**Exercise goal:** Please transcribe every record below exactly as it appears.

**Task input:**

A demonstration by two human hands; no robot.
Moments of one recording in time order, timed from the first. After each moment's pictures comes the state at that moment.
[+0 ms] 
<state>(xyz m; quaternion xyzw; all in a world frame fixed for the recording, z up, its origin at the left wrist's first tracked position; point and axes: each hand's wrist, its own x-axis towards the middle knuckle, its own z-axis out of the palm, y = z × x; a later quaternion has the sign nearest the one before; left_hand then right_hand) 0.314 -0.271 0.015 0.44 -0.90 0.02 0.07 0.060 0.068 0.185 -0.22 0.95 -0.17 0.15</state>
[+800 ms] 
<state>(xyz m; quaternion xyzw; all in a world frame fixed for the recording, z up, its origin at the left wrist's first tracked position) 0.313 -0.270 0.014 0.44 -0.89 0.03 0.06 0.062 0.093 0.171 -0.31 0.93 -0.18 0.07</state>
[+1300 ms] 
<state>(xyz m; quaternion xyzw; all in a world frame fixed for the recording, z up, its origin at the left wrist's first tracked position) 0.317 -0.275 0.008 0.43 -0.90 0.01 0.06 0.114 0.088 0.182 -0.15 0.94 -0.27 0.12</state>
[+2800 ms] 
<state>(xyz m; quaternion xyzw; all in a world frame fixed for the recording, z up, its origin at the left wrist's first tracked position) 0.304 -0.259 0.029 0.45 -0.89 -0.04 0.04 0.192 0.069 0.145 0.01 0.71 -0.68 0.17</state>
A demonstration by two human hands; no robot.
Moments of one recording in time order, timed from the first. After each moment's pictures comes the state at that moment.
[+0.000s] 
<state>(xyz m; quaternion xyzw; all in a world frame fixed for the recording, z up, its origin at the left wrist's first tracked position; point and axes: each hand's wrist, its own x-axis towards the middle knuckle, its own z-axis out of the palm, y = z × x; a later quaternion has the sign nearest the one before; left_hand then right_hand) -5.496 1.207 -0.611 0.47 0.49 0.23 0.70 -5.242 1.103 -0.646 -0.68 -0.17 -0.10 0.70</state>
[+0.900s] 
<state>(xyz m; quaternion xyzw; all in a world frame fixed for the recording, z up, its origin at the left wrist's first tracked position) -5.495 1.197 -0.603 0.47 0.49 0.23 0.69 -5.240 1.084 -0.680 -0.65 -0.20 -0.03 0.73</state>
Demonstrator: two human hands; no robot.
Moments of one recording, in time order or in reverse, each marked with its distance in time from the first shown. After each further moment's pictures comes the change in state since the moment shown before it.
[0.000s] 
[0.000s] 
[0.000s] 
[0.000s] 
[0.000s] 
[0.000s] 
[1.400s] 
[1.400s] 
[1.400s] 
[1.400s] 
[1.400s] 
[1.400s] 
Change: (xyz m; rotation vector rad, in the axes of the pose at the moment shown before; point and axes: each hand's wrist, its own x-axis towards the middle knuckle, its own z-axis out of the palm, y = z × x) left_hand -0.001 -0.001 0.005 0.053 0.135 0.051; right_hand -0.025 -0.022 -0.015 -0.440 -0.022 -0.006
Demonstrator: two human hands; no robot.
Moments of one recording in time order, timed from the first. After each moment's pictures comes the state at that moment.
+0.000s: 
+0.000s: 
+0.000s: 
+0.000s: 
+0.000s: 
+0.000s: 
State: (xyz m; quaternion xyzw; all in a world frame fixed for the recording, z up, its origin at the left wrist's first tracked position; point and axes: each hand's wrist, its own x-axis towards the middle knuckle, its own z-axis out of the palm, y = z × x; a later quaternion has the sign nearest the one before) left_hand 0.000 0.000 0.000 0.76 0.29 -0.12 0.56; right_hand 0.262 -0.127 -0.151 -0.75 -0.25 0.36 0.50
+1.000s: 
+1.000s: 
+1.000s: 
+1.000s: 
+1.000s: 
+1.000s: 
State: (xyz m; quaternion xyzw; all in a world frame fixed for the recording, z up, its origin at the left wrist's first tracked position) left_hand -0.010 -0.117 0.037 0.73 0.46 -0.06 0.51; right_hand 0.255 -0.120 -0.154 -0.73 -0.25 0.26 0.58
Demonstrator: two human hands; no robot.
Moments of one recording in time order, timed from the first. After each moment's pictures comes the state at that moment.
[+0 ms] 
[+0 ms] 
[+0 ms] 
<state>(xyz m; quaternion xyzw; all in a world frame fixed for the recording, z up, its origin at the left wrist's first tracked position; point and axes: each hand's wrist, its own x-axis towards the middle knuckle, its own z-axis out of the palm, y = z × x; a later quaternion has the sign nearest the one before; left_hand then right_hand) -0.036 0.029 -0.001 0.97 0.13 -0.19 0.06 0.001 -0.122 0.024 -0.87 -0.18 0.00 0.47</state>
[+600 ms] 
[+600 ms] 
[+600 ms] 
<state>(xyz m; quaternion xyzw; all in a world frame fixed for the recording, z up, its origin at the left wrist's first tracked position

**Solution below:**
A demonstration by two human hands; no robot.
Moments of one recording in time order, timed from the first. After each moment's pictures comes the state at that moment.
[+0 ms] 
<state>(xyz m; quaternion xyzw; all in a world frame fixed for the recording, z up, its origin at the left wrist's first tracked position; point and axes: each hand's wrist, its own x-axis towards the middle knuckle, its own z-axis out of the palm, y = z × x; a later quaternion has the sign nearest the one before; left_hand then right_hand) 0.314 -0.271 0.015 0.44 -0.90 0.02 0.07 0.060 0.068 0.185 -0.22 0.95 -0.17 0.15</state>
[+800 ms] 
<state>(xyz m; quaternion xyzw; all in a world frame fixed for the recording, z up, its origin at the left wrist's first tracked position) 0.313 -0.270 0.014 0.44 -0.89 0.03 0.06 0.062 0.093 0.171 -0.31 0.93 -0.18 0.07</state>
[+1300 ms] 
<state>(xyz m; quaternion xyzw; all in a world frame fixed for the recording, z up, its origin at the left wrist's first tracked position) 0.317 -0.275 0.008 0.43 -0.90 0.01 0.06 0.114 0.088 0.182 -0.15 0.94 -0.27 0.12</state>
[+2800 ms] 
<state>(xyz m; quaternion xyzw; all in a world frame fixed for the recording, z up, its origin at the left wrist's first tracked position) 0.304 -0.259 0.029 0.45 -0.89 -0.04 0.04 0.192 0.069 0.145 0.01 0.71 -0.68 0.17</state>
A demonstration by two human hands; no robot.
Moments of one recording in time order, timed from the first. After each moment's pictures comes the state at that moment.
[+0.000s] 
<state>(xyz m; quaternion xyzw; all in a world frame fixed for the recording, z up, its origin at the left wrist's first tracked position; point and axes: each hand's wrist, its own x-axis towards the middle knuckle, its own z-axis out of the palm, y = z × x; a later quaternion has the sign nearest the one before; left_hand then right_hand) -5.496 1.207 -0.611 0.47 0.49 0.23 0.70 -5.242 1.103 -0.646 -0.68 -0.17 -0.10 0.70</state>
[+0.900s] 
<state>(xyz m; quaternion xyzw; all in a world frame fixed for the recording, z up, its origin at the left wrist's first tracked position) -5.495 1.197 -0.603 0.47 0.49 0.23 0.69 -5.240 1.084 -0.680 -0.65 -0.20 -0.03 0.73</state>
Demonstrator: two human hands; no robot.
Moments of one recording, in time order or in reverse, each marked with its distance in time from the first shown. After each further moment's pictures comes the change in state since the moment shown before it.
[0.000s] 
[0.000s] 
[0.000s] 
[0.000s] 
[0.000s] 
[0.000s] 
[1.400s] 
[1.400s] 
[1.400s] 
[1.400s] 
[1.400s] 
[1.400s] 
Change: (xyz m; rotation vector rad, in the axes of the pose at the moment shown before; point and axes: each hand's wrist, its own x-axis towards the middle knuckle, its own z-axis out of the palm, y = z × x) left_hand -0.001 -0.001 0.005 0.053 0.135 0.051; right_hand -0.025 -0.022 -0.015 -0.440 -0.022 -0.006
Demonstrator: two human hands; no robot.
Moments of one recording in time order, timed from the first. After each moment's pictures comes the state at that moment.
+0.000s: 
+0.000s: 
+0.000s: 
+0.000s: 
+0.000s: 
+0.000s: 
State: (xyz m; quaternion xyzw; all in a world frame fixed for the recording, z up, its origin at the left wrist's first tracked position; point and axes: each hand's wrist, its own x-axis towards the middle knuckle, its own z-axis out of the palm, y = z × x; a later quaternion has the sign nearest the one before) left_hand 0.000 0.000 0.000 0.76 0.29 -0.12 0.56; right_hand 0.262 -0.127 -0.151 -0.75 -0.25 0.36 0.50
+1.000s: 
+1.000s: 
+1.000s: 
+1.000s: 
+1.000s: 
+1.000s: 
State: (xyz m; quaternion xyzw; all in a world frame fixed for the recording, z up, its origin at the left wrist's first tracked position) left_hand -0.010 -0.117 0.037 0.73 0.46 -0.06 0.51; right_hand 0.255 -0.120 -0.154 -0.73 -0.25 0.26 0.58
Demonstrator: two human hands; no robot.
Moments of one recording in time order, timed from the first. After each moment's pictures comes the state at that moment.
[+0 ms] 
[+0 ms] 
[+0 ms] 
<state>(xyz m; quaternion xyzw; all in a world frame fixed for the recording, z up, its origin at the left wrist's first tracked position; point and axes: each hand's wrist, its own x-axis towards the middle knuckle, its own z-axis out of the palm, y = z × x; a later quaternion has the sign nearest the one before; left_hand then right_hand) -0.036 0.029 -0.001 0.97 0.13 -0.19 0.06 0.001 -0.122 0.024 -0.87 -0.18 0.00 0.47</state>
[+600 ms] 
[+600 ms] 
[+600 ms] 
<state>(xyz m; quaternion xyzw; all in a world frame fixed for the recording, z up, its origin at the left wrist's first tracked position

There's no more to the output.